TASK OBJECTIVE =>
For this exercise, write out the full listing that follows exactly and skip its pictures.

RECORDS TO PROCESS =>

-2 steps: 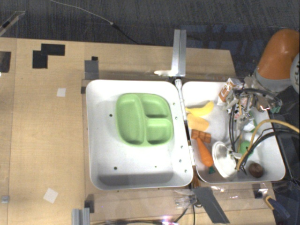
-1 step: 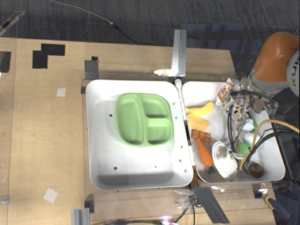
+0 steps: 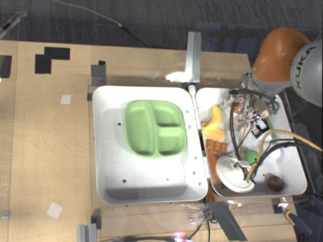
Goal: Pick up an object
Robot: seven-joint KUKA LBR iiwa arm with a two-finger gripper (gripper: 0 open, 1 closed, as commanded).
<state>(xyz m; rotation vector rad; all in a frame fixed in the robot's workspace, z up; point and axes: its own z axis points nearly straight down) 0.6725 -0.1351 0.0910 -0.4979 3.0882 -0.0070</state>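
Right white bin [image 3: 298, 183]: yellow banana [image 3: 216, 116], brown waffle block [image 3: 215, 146], white bowl [image 3: 233, 174], dark round lump [image 3: 275, 182]. Pincer [image 3: 248, 116] hangs over the bin's back end amid cables, can't tell its state. Left bin [image 3: 108, 150] holds a glossy green divided tray [image 3: 154, 127]; pale wood table [image 3: 45, 150], dark carpet [image 3: 126, 6] behind.

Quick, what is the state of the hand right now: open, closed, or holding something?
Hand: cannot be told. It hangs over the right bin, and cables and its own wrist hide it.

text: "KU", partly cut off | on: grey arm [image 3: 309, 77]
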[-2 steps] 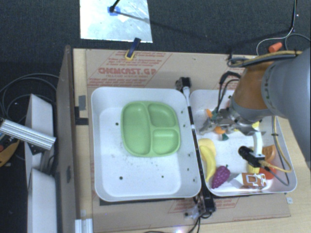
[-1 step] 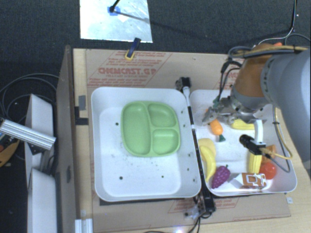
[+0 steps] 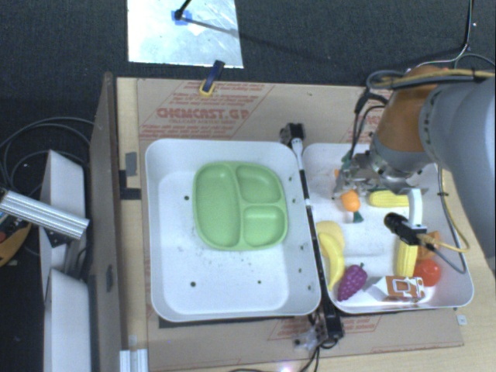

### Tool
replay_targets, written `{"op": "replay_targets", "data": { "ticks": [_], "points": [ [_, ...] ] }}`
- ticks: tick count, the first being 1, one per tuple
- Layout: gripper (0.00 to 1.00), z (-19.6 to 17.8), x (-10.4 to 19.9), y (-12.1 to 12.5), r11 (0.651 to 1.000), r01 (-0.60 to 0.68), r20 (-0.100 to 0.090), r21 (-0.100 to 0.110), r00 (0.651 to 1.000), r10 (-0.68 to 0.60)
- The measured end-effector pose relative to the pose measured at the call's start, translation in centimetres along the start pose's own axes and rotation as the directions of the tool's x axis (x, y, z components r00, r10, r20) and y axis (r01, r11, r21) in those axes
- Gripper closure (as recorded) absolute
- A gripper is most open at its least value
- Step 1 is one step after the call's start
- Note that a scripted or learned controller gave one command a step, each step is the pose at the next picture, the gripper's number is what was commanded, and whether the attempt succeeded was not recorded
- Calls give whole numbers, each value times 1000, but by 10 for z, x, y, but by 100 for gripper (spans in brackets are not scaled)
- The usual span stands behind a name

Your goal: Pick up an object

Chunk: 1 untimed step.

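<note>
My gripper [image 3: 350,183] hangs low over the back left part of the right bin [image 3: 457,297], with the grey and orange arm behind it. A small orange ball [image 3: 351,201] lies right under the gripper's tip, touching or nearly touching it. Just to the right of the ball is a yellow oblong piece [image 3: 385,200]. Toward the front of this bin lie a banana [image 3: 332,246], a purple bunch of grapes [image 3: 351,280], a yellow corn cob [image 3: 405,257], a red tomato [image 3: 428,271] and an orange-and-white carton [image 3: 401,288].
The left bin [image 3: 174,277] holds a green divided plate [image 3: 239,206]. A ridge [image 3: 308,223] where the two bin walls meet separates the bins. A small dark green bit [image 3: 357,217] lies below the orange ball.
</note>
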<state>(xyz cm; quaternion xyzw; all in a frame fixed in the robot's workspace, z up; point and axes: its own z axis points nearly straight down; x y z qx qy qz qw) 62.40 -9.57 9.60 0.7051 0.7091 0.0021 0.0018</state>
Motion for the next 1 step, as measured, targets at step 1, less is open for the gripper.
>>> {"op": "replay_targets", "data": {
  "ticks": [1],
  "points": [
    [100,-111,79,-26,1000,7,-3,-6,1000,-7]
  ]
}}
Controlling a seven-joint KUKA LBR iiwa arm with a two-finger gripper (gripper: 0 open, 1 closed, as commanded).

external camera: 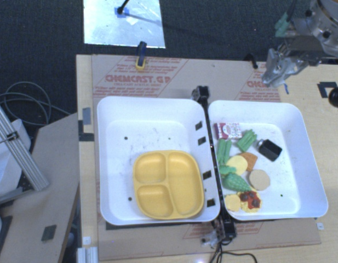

TASK SOLUTION =>
-2 steps: 
-1 step: 
+0 steps: 
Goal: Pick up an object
Robot: seven-joint KUKA LBR iiwa arm with a two-finger gripper (gripper: 0 open, 1 closed, as commanded).
<state>(xyz m; rotation vector rad; all in a frame fixed in the robot's workspace, z up; point and axes: its own z axis points nearly straight down) 0.6725 -0.1351 0.0910 -0.4979 3.0882 -0.0070</state>
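Right white bin [image 3: 298, 183]: yellow banana [image 3: 216, 116], brown waffle block [image 3: 215, 146], white bowl [image 3: 233, 174], dark round lump [image 3: 275, 182]. Pincer [image 3: 248, 116] hangs over the bin's back end amid cables, can't tell its state. Left bin [image 3: 108, 150] holds a glossy green divided tray [image 3: 154, 127]; pale wood table [image 3: 45, 150], dark carpet [image 3: 126, 6] behind.

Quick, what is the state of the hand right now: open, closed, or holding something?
Hand: cannot be told. It hangs over the right bin, and cables and its own wrist hide it.

text: "KU", partly cut off | on: grey arm [image 3: 309, 77]
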[-2 steps] 
[-1 step] 
[+0 steps] 

### Tool
replay_targets, written `{"op": "replay_targets", "data": { "ticks": [_], "points": [ [_, ...] ] }}`
- ticks: tick count, the first being 1, one per tuple
- Layout: gripper (0.00 to 1.00), z (-19.6 to 17.8), x (-10.4 to 19.9), y (-12.1 to 12.5), r11 (0.651 to 1.000), r01 (-0.60 to 0.68), r20 (-0.100 to 0.090), r21 (-0.100 to 0.110), r00 (0.651 to 1.000), r10 (-0.68 to 0.60)
- The measured end-effector pose relative to the pose measured at the call's start, translation in centimetres along the start pose's own axes and rotation as the directions of the tool's x axis (x, y, z components r00, r10, r20) and y axis (r01, r11, r21) in those axes
- Gripper closure (as recorded) absolute
- A gripper is most open at its least value
- Step 1 is one step after the call's start
- Note that a scripted or learned controller gave one command a step, each step is the pose at the next picture, the gripper's number is what was commanded, and whether the attempt succeeded was not recorded
- Calls give whole numbers, each value times 1000, but by 10 for z, x, y, but by 100 for gripper (spans in brackets are not scaled)
- The usual span stands behind a name

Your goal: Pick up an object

Chunk: 1 untimed step.

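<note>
My gripper [image 3: 350,183] hangs low over the back left part of the right bin [image 3: 457,297], with the grey and orange arm behind it. A small orange ball [image 3: 351,201] lies right under the gripper's tip, touching or nearly touching it. Just to the right of the ball is a yellow oblong piece [image 3: 385,200]. Toward the front of this bin lie a banana [image 3: 332,246], a purple bunch of grapes [image 3: 351,280], a yellow corn cob [image 3: 405,257], a red tomato [image 3: 428,271] and an orange-and-white carton [image 3: 401,288].
The left bin [image 3: 174,277] holds a green divided plate [image 3: 239,206]. A ridge [image 3: 308,223] where the two bin walls meet separates the bins. A small dark green bit [image 3: 357,217] lies below the orange ball.
</note>
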<state>(xyz cm; quaternion xyzw; all in a frame fixed in the robot's workspace, z up; point and axes: its own z axis points nearly straight down; x y z qx qy qz qw) 62.40 -9.57 9.60 0.7051 0.7091 0.0021 0.0018</state>
Motion for the next 1 step, as measured, targets at step 1, less is open for the gripper.
>>> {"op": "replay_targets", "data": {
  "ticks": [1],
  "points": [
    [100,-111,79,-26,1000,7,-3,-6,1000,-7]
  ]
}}
Controlling a seven-joint KUKA LBR iiwa arm with a two-finger gripper (gripper: 0 open, 1 closed, as commanded).

external camera: 

The exercise contains nothing more.